• [Records supplied]:
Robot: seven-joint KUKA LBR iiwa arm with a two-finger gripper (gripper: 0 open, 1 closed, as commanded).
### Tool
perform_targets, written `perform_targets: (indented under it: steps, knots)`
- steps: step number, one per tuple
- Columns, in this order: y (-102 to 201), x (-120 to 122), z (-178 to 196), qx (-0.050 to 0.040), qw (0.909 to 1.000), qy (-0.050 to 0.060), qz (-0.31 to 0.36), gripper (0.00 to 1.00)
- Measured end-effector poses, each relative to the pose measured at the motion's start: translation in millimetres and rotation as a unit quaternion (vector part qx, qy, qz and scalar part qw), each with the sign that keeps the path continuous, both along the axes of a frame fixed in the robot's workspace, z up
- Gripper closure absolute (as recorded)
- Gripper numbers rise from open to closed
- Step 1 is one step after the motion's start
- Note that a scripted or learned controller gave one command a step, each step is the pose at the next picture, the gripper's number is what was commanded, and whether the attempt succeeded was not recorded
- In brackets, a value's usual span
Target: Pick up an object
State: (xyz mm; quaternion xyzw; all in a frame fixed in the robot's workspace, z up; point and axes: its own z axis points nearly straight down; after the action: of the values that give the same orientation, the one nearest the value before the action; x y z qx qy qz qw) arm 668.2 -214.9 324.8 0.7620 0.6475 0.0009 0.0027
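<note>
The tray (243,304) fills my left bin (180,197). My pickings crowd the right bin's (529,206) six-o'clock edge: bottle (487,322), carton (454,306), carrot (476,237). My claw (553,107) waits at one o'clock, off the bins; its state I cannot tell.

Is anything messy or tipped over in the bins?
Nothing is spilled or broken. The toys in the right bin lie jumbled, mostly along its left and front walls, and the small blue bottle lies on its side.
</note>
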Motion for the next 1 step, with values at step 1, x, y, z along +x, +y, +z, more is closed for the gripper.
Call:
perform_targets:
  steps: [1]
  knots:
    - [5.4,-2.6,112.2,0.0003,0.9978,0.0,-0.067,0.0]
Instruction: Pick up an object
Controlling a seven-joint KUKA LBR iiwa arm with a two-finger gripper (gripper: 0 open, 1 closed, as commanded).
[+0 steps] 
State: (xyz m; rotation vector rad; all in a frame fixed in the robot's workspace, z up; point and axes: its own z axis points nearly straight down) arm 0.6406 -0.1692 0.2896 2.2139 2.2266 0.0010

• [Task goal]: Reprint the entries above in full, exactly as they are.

• [Expected answer]:
Robot: seven-joint KUKA LBR iiwa arm with a two-finger gripper (gripper: 0 open, 1 closed, as commanded).
### Tool
perform_targets, written `perform_targets: (indented under it: steps, knots)`
- steps: step number, one per tuple
- Columns, in this order: y (-102 to 201), x (-120 to 122), z (-178 to 196), qx (-0.050 to 0.040), qw (0.909 to 1.000), qy (-0.050 to 0.060), qz (-0.31 to 0.36), gripper (0.00 to 1.00)
- Measured end-effector poses, each relative to the pose measured at the motion's start: translation in millimetres and rotation as a unit quaternion (vector part qx, qy, qz and scalar part qw), each with the sign that keeps the path continuous, both along the axes of a frame fixed in the robot's workspace, z up
- Gripper closure absolute (as recorded)
- Gripper numbers rise from open to closed
- Step 1 is one step after the motion's start
- Note that a scripted or learned controller gave one command a step, each step is the pose at the next picture, the gripper's number is what was commanded, and whether the attempt succeeded was not recorded
- In brackets, a value's usual span
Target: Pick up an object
State: (xyz mm; quaternion xyzw; all in a frame fixed in the robot's workspace, z up; point and axes: its own z axis points nearly straight down; after the action: of the values that give the same orientation, the one nearest the value before the action; x y z qx qy qz qw) arm 668.2 -214.9 324.8 0.7620 0.6475 0.0009 0.0027
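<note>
The tray (243,304) fills my left bin (180,197). My pickings crowd the right bin's (529,206) six-o'clock edge: bottle (487,322), carton (454,306), carrot (476,237). My claw (553,107) waits at one o'clock, off the bins; its state I cannot tell.

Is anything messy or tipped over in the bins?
Nothing is spilled or broken. The toys in the right bin lie jumbled, mostly along its left and front walls, and the small blue bottle lies on its side.
</note>
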Motion for the next 1 step, with values at step 1, x, y, z along +x, +y, +z, more is closed for the gripper.
Call:
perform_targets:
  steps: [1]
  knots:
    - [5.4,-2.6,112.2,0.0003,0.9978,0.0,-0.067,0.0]
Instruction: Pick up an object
Controlling a seven-joint KUKA LBR iiwa arm with a two-finger gripper (gripper: 0 open, 1 closed, as commanded).
[+0 steps] 
State: (xyz m; rotation vector rad; all in a frame fixed in the robot's workspace, z up; point and axes: its own z axis points nearly straight down) arm 0.6406 -0.1692 0.2896 2.2139 2.2266 0.0010

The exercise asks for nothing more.